Apart from investigating the relationship between fairness and privacy, Xu et al. [182] found that safety-awareness learning poses a disparate impact on the fairness risk of subgroups. The author also proposed a Fair-Robust-Learning (FRL) framework to enhance the model fairness while performing adversarial defenses. However, both of these works solely investigate computer vision applications, while the interplay between privacy, fairness, and safety in speech-centric applications remains largely unexplored. It is, therefore, critical for future researchers to investigate the interactions between different trustworthiness aspects in speech-centric applications.

Besides speech-centric applications that we discussed in this article, speech signals have broader usage cases in diverse multimodal applications, such as multimedia applications, audio-visual understanding, and multimodal sentiment analysis [90]. Typically, multimodal applications are reported with a higher system performance than unimodal models. Consequently, one promising future research direction is to explore speech-based multimodal applications that attempt to achieve more satisfactory balances between fairness, privacy, and safety.

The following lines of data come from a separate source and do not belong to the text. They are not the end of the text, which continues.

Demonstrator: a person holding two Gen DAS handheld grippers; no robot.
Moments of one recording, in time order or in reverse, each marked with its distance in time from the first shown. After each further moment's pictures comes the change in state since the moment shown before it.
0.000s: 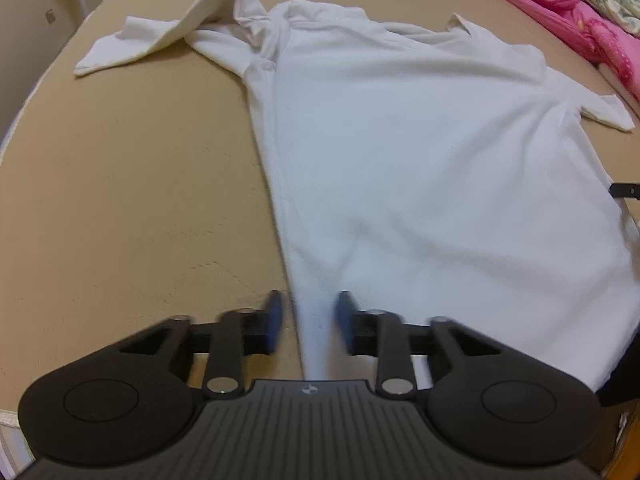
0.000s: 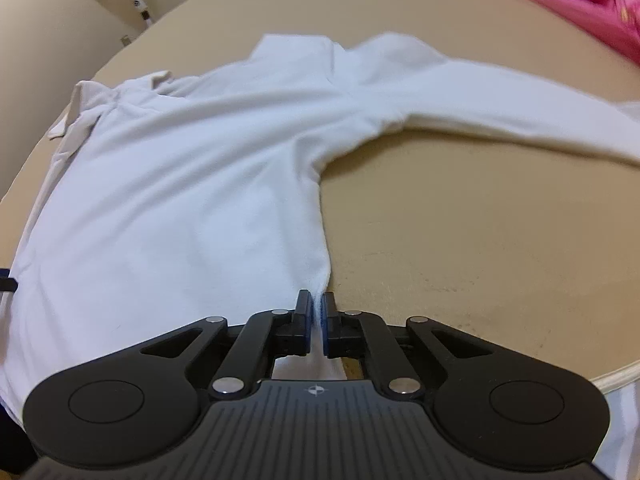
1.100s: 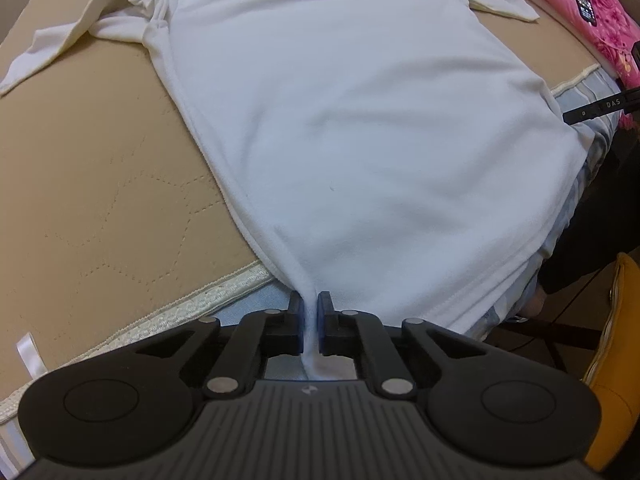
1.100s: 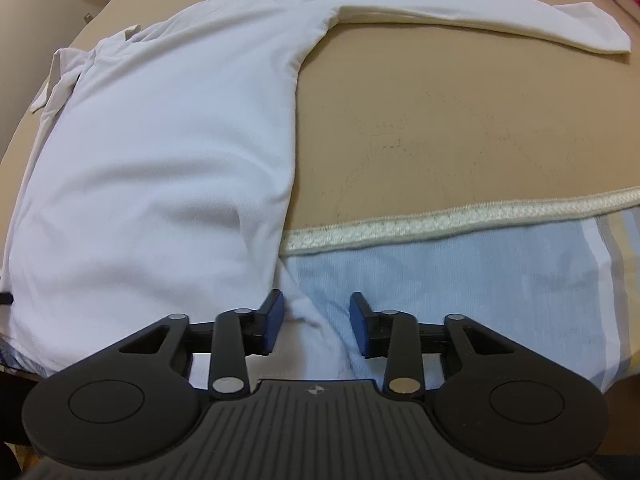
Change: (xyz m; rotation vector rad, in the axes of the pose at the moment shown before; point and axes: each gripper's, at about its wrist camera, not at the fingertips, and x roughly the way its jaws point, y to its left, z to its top) left arm -0.028 -0.014 -0.069 0.279 0.085 -0.143; right arm -0.031 -0.009 -0.075 0.113 0.194 -0.040
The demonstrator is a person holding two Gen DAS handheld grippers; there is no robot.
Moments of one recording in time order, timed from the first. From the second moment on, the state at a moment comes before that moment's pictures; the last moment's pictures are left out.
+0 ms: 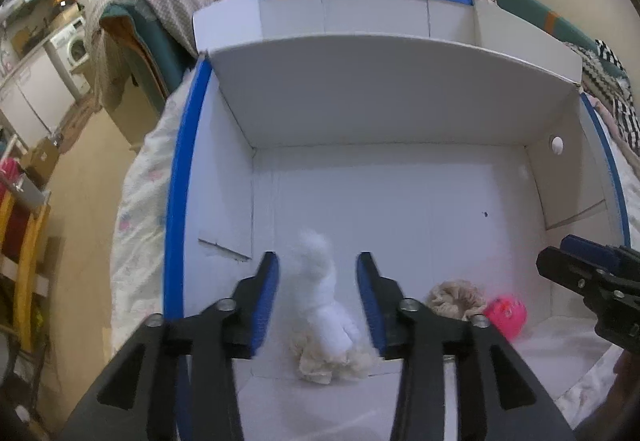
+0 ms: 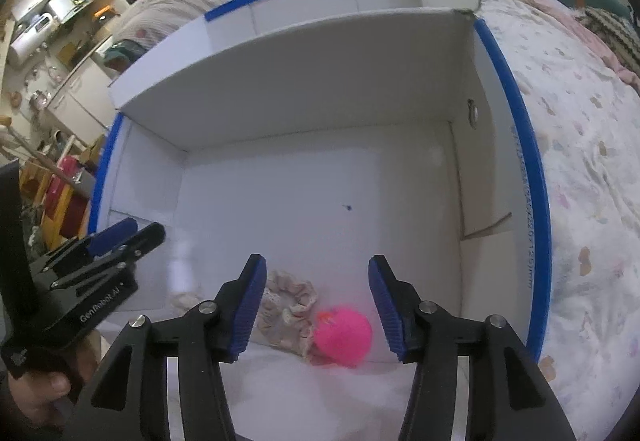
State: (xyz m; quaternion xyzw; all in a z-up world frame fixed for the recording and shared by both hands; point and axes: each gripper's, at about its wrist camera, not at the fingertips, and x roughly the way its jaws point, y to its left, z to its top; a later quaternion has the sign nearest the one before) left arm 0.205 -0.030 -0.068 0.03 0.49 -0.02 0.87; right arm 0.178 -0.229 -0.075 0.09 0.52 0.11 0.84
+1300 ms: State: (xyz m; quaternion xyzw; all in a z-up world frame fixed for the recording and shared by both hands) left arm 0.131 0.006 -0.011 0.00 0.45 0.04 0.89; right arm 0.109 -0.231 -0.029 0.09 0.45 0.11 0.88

As machine learning becomes more prevalent in speech-centric modeling, the scientific community has also become more aware of concerns and risks over the trustworthiness of these systems. This survey paper aims to provide a comprehensive and systematic summary of the recent efforts made to protect privacy, ensure fairness, and defend against adversarial attacks in these speech-centric systems. Increasingly, we identify several open problems of importance to address, such as investigating the extent of bias in recent SOTA models. Through this review, we hope to provide the necessary knowledge for future research in speech-centric trustworthy ML.

This work was supported by DARPA (Grant No: HR00112020009) and USC Amazon Center for Secure and Trusted Machine Learning.